While SJL was not identified as an independent determinant of UPF consumption, its indirect associations with diet quality suggest that SJL may influence dietary patterns rather than specific food choices (14, 15). Compared with previous research, this study demonstrates the complexity of the relationship between SJL and dietary behaviour. The variability observed across cultural contexts, age demographics, and methodological approaches may be a contributing factor to the inconsistencies reported in the literature (15, 27). In high-income countries, UPF consumption shows substantial heterogeneity based on socio-demographic indicators such as education, income, and immigration status (26).
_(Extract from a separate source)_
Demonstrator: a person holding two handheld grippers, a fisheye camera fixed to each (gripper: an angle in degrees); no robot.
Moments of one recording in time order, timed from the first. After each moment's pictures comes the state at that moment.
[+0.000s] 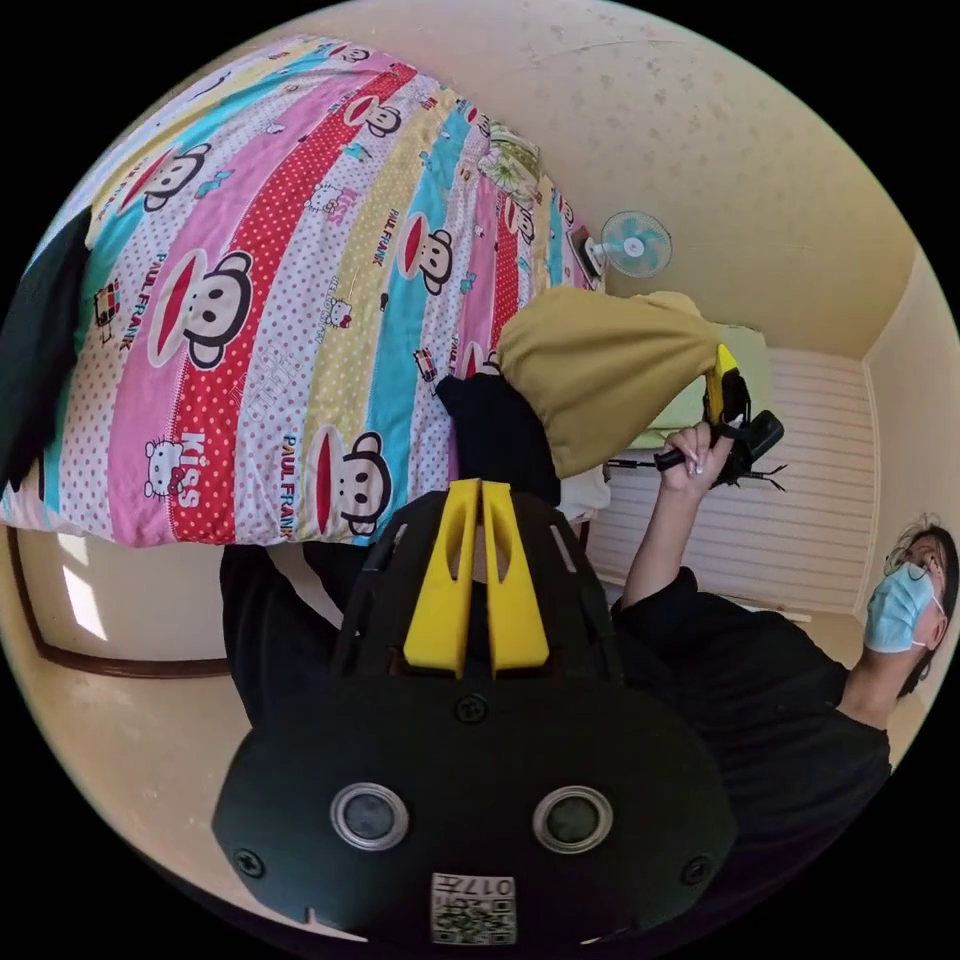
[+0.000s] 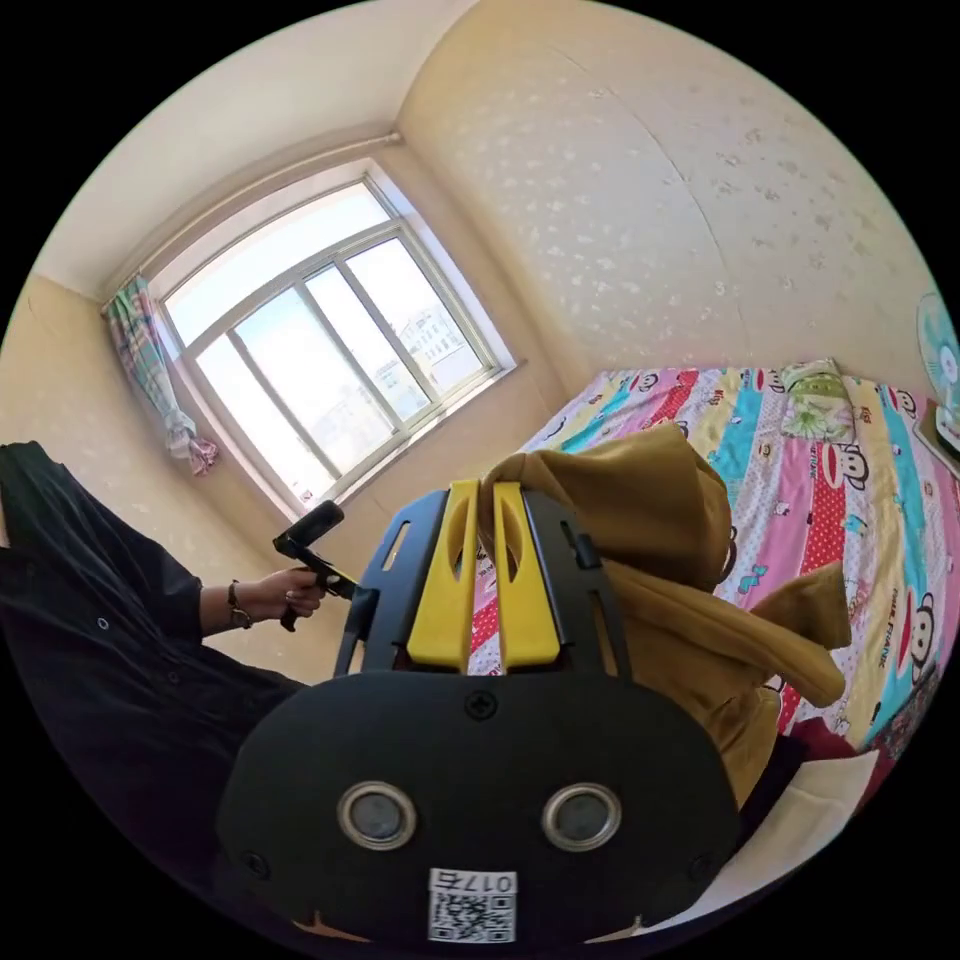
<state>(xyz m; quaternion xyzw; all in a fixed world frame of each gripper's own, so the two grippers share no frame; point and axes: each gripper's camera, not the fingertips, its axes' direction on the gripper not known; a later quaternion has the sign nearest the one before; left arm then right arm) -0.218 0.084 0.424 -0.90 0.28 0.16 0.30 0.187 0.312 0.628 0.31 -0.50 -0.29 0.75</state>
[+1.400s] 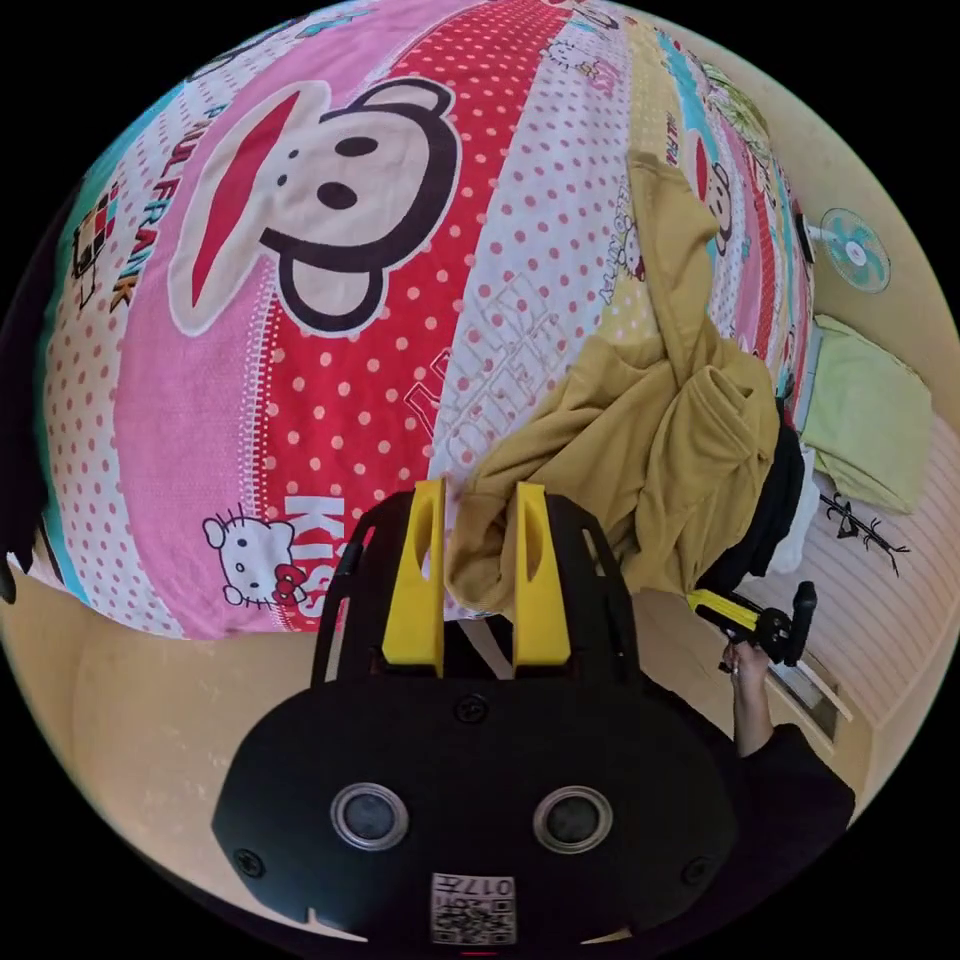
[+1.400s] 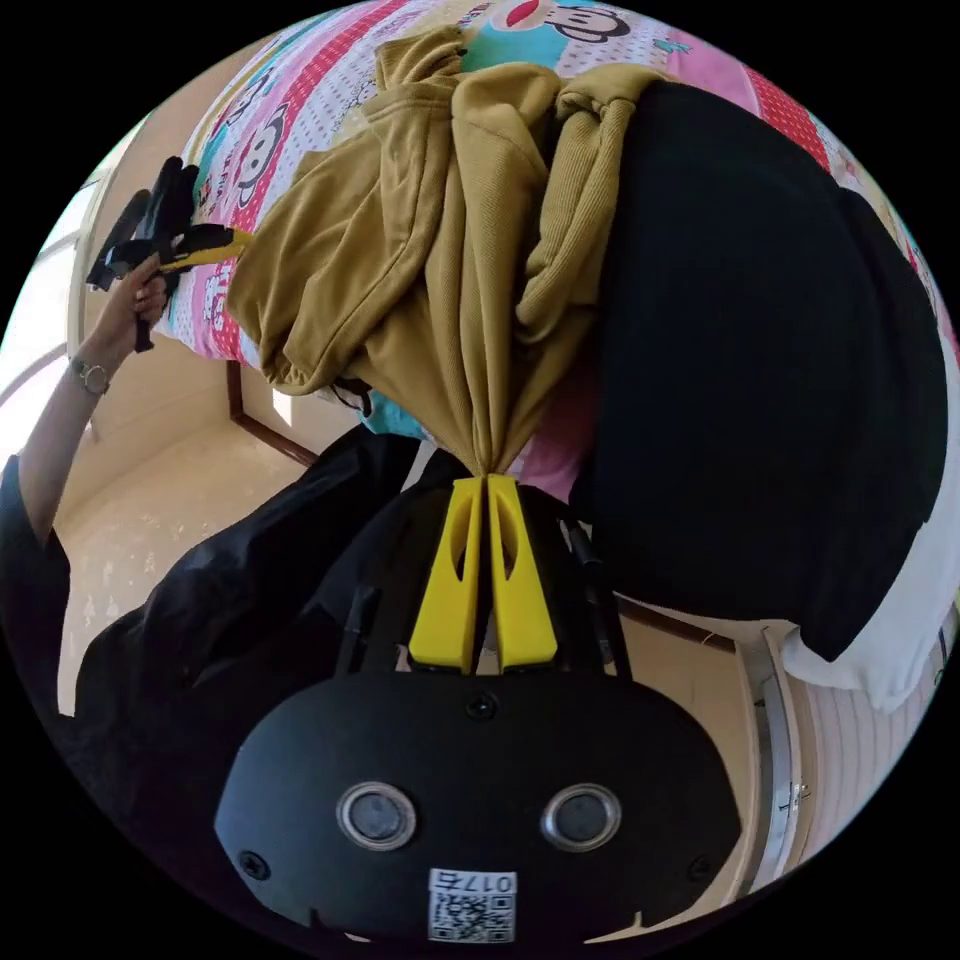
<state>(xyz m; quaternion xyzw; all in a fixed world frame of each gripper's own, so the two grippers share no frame) -0.255 0.507 0.358 -0.92 0.10 0.32 0.20 0.058 0.309 0.843 -0.22 -0.22 -0.21 0.93</state>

The present study has some strengths and limitations. Firstly, the relatively large sample size enhances the statistical power and generalizability of the findings to young adult populations. Second, a comprehensive set of validated instruments was used to assess key study variables, including the MCTQ for SJL, a 24-hour dietary recall to assess nutrient intake, and a NOVA-based food frequency questionnaire for UPF consumption. The residual method was used to adjust UPF intake for total energy intake, thus minimising confounding and enabling a more accurate interpretation of UPF consumption patterns. Furthermore, the implementation of multiple regression models, controlling for potential confounders such as age, sex, smoking status, BMI, and PAL, increases the robustness of the results. Despite these strengths, several limitations should be considered. The cross-sectional design limits causal inference regarding the association between SJL and dietary behaviours. The potential for recall bias and under- or overestimation of food intake is a further limitation arising from the use of self-reported dietary data. The single-day dietary recall may not accurately show habitual intake, particularly for nutrients with high day-to-day variability. SJL was assessed using self-reported questionnaires rather than objective sleep measures (e.g., actigraphy), which may reduce measurement precision. The study population was restricted to healthy adults aged 18-30 years, which may limit the generalizability of the findings to other age groups or clinical populations. Finally, the study did not assess temporal eating patterns or meal timing, which may mediate the relationship between SJL and dietary quality. Given that individuals with prolonged SJL tend to delay their sleep and wake times, it is plausible that their food intake may also shift toward later hours. Future studies should investigate the timing of meals in relation to SJL, as evening and night-time eating have been associated with poorer diet quality and metabolic risk.
Conclusion
In conclusion, the study shows that SJL is significantly associated with increased energy intake and macronutrient consumption, particularly total fat, SFA, and CHOs, and increased fibre intake. However, no significant association was observed between SJL and UPF consumption after adjusting for confounders. These results suggest that circadian misalignment may contribute to reduced dietary quality independent of UPF consumption. The cross-sectional nature of the study indicates a need for further longitudinal and interventional research to clarify the causal pathways linking SJL with dietary behaviours and to explore the potential role of meal timing and chrononutrition strategies in reducing these effects.